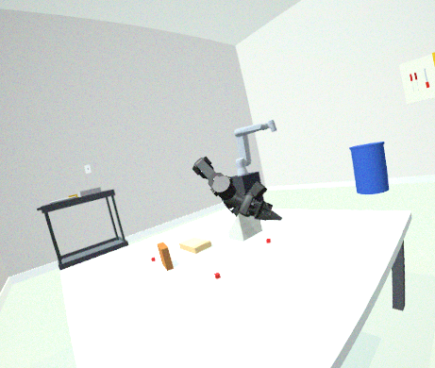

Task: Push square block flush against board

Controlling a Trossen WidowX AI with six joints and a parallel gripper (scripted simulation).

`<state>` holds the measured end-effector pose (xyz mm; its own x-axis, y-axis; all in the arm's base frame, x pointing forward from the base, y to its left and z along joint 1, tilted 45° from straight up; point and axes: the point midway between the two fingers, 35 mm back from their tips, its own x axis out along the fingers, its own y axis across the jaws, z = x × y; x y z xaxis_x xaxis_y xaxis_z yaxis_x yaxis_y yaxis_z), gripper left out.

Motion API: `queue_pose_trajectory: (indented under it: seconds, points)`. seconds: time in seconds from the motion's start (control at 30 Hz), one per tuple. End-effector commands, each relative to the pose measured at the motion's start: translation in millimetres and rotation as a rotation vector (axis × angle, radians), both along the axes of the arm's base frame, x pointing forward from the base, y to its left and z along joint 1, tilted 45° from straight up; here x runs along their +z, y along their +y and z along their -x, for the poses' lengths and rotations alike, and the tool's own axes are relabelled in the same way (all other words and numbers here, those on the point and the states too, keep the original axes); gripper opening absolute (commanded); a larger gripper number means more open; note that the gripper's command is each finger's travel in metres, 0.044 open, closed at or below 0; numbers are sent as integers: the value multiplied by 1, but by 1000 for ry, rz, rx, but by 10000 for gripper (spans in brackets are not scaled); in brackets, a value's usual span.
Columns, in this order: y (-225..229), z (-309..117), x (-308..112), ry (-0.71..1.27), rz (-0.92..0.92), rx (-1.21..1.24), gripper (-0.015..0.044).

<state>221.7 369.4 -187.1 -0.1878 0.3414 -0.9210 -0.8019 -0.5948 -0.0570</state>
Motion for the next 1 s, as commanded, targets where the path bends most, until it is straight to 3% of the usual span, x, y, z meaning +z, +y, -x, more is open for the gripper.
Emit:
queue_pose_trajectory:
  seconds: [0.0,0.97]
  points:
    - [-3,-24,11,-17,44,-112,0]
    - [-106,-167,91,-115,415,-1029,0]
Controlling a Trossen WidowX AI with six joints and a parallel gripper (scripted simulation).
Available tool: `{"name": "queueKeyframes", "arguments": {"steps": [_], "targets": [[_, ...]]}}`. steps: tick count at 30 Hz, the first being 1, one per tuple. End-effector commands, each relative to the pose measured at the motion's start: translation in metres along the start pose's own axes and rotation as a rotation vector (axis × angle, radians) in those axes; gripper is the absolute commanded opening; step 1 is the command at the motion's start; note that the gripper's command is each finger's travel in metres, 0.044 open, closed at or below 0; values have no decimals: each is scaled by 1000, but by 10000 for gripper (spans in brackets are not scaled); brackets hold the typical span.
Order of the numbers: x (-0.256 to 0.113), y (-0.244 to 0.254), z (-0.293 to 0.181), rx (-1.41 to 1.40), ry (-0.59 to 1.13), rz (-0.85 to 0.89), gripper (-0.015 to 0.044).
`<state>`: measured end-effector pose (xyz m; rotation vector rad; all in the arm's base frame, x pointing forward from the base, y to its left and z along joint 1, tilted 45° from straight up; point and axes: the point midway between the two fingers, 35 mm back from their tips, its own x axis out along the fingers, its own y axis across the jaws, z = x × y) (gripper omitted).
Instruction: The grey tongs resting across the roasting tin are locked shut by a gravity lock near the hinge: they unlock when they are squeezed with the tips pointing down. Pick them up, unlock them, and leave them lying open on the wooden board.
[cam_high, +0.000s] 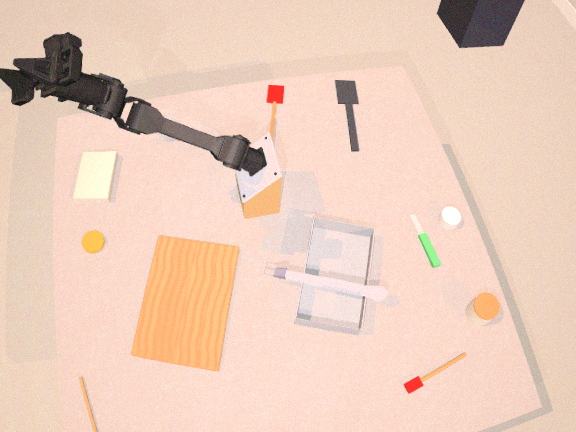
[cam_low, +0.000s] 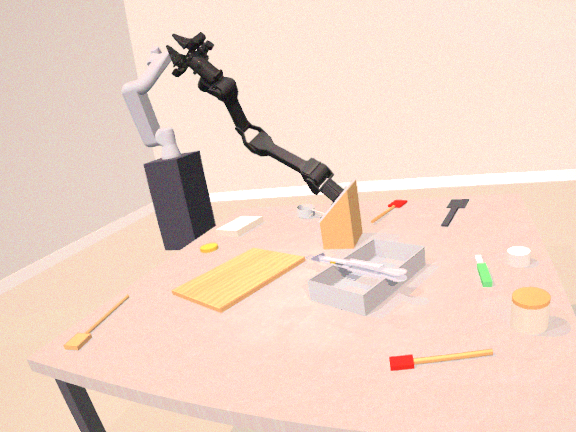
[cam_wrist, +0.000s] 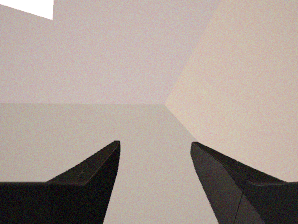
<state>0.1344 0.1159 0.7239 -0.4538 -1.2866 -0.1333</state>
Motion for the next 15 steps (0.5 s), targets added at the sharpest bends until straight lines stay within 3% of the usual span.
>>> {"name": "queueKeyframes", "arguments": {"steps": [1, 15], "targets": [[-2, 26, -15, 5, 41, 54, 260], [-21, 115, -74, 34, 215, 251, 260]]}}
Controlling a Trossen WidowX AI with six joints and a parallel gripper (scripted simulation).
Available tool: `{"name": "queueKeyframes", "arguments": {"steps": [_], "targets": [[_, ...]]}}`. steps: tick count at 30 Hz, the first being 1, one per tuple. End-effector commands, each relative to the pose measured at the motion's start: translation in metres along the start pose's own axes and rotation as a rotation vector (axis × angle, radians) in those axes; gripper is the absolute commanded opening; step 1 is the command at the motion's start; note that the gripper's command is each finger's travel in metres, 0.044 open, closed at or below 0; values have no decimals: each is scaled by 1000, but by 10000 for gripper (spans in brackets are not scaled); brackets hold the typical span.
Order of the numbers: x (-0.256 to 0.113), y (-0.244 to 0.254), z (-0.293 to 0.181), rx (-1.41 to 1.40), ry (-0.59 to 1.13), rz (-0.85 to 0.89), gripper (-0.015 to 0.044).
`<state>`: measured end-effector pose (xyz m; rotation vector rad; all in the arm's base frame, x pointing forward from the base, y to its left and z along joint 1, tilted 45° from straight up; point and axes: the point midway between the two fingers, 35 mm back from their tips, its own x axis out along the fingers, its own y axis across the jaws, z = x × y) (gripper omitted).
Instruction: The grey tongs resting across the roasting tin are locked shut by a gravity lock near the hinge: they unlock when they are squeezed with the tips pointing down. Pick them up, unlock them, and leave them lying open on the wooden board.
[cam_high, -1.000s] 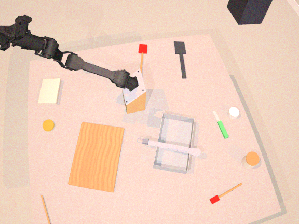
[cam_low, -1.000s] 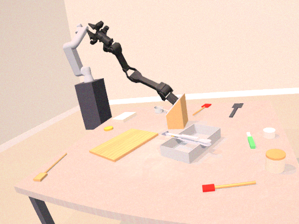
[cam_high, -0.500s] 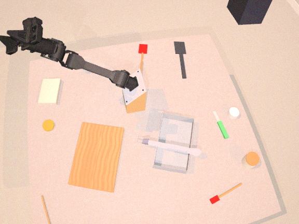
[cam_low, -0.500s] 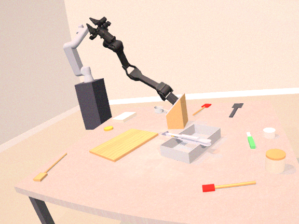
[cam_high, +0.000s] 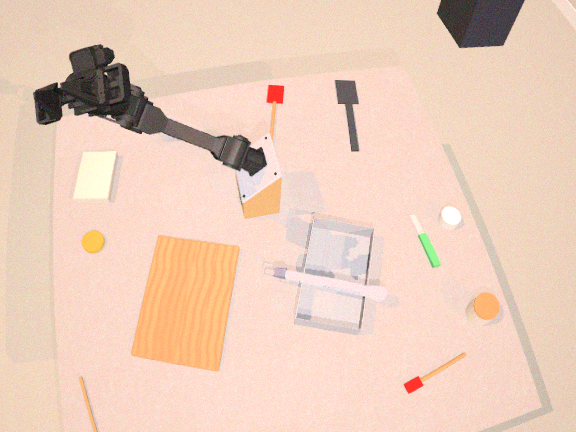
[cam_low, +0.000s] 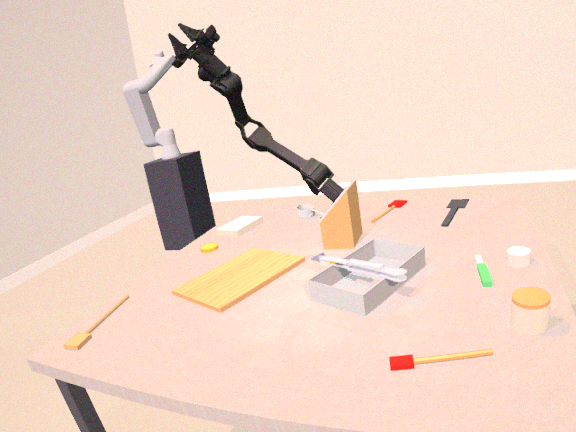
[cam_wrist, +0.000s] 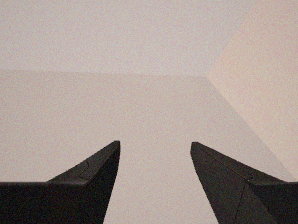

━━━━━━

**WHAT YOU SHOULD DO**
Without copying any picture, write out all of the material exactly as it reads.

**OUTPUT OF THE EXERCISE**
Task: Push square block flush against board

Controlling a Trossen WidowX AI with six joints and a parallel gripper (scripted simulation).

`<state>` holds the measured end-effector pose (xyz mm; its own x-axis, y-axis; all in the arm's base frame, x pointing forward from the base, y to its left and z along joint 1, tilted 45° from straight up; point and axes: the point midway between the two fingers, 35 mm back from their tips, its own x axis out along the fingers, its own y axis across the jaws, z = x × y; x y z xaxis_x xaxis_y xaxis_z yaxis_x yaxis_y yaxis_z), gripper left out.

Motion API: `queue_pose_trajectory: (indented under it: seconds, points)`. seconds: time in seconds from the motion's start (control at 30 Hz), one per tuple. End-effector commands, each relative to the pose measured at the motion's start: translation in millimetres and rotation as a rotation vector (axis × angle, radians), both along the axes of the arm's base frame, x pointing forward from the base, y to its left and z along joint 1, tilted 45° from straight up; here x runs along their +z, y along their +y and z along their -x, for the poses' lengths and rotations alike, and the tool's own axes are relabelled in the same way (all other words and numbers here, those on the point and the states too, keep the original axes); gripper opening absolute (commanded); a larger gripper number means more open; note that the gripper's command is each finger's travel in metres, 0.044 open, closed at or below 0; numbers are sent as integers: the value multiplied by 1, but by 1000 for ry, rz, rx, but by 10000 for gripper (spans in brackets are not scaled); in brackets, a value's usual span.
Columns, in this order: y (-225..229), z (-309..117), x (-308..112), ry (-0.71..1.27), rz (-0.92..0.92), rx (-1.21..1.24), gripper (-0.015..0.044).

<state>221.7 369.4 -187.1 -0.1878 0.3414 -0.9210 -0.8019 -0.5948 -0.0570</state>
Motion for the next 1 s, as commanded, targets where the path bends most, until it is straight to 3% of the usual span, x, y, z meaning +z, +y, -x, more is open for the gripper.
Emit:
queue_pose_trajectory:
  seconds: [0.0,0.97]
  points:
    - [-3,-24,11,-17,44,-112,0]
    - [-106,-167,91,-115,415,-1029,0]
Controlling a Trossen WidowX AI with six joints and a parallel gripper (scripted simulation).
Available tool: `{"name": "queueKeyframes", "arguments": {"steps": [_], "targets": [[_, ...]]}}`. steps: tick count at 30 Hz, the first being 1, one per tuple. End-effector commands, each relative to the pose measured at the motion's start: translation in metres along the start pose's own axes and rotation as a rotation vector (axis × angle, radians) in those axes; gripper is the absolute commanded opening; step 1 is the command at the motion's start; note that the gripper's command is each finger's travel in metres, 0.044 open, closed at or below 0; values have no decimals: each is scaled by 1000, but by 10000 for gripper (spans in brackets are not scaled); brackets hold the typical span.
Order of the numbers: x (-0.256 to 0.113), y (-0.244 to 0.254), z (-0.293 to 0.181), rx (-1.41 to 1.40), ry (-0.59 to 1.13), rz (-0.85 to 0.89), gripper (-0.015 to 0.044).
`<state>`: measured end-effector pose (xyz m; rotation vector rad; all in the arm's base frame, x pointing forward from the base, y to its left and z along joint 1, tilted 45° from straight up; point and axes: the point midway between the two fingers, 35 mm back from their tips, its own x axis out along the fingers, its own y axis across the jaws, z = x × y) (gripper omitted).
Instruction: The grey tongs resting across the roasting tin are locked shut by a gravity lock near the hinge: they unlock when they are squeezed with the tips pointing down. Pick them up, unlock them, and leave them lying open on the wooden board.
[cam_high, +0.000s] 
[cam_low, +0.000s] 
[cam_wrist, +0.000s] 
<state>0.1344 0.1159 0.7239 -0.4538 -1.2866 -0.1333</state>
Motion for the next 15 steps (0.5 s), targets added at the sharpest bends until straight lines stay within 3% of the usual span.
>>> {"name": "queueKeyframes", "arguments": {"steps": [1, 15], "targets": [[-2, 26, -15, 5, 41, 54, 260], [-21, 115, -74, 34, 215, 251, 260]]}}
Controlling a Trossen WidowX AI with six joints and a parallel gripper (scripted simulation).
Available tool: `{"name": "queueKeyframes", "arguments": {"steps": [_], "targets": [[_, ...]]}}`. steps: tick count at 30 Hz, the first being 1, one per tuple. End-effector commands, each relative to the pose measured at the motion's start: translation in metres along the start pose's own axes and rotation as a rotation vector (axis × angle, radians) in those axes; gripper is the absolute commanded opening; step 1 is the command at the motion's start; note that the gripper's command is each finger's travel in metres, 0.044 open, closed at or below 0; values have no decimals: each is scaled by 1000, but by 10000 for gripper (spans in brackets are not scaled); brackets hold the typical span.
Order of the numbers: x (-0.256 to 0.113), y (-0.244 to 0.254), z (-0.293 to 0.181), rx (-1.41 to 1.40), ry (-0.59 to 1.13), rz (-0.85 to 0.89), gripper (-0.015 to 0.044).
`<state>`: measured end-effector pose (xyz m; rotation vector rad; all in the arm's base frame, x pointing forward from the base, y to its left and z along joint 1, tilted 45° from straight up; point and axes: the point midway between the two fingers, 35 mm back from their tips, its own x axis out along the fingers, its own y axis across the jaws, z = x × y) (gripper omitted).
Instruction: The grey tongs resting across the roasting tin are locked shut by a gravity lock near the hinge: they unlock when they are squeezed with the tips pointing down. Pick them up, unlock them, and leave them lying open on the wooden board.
[cam_high, -1.000s] 
[cam_low, -1.000s] 
[cam_high, -0.500s] 
[cam_low, -0.500s] 
[cam_high, +0.000s] 
[cam_low, +0.000s] 
[cam_wrist, +0.000s] 

The answer has been given in full.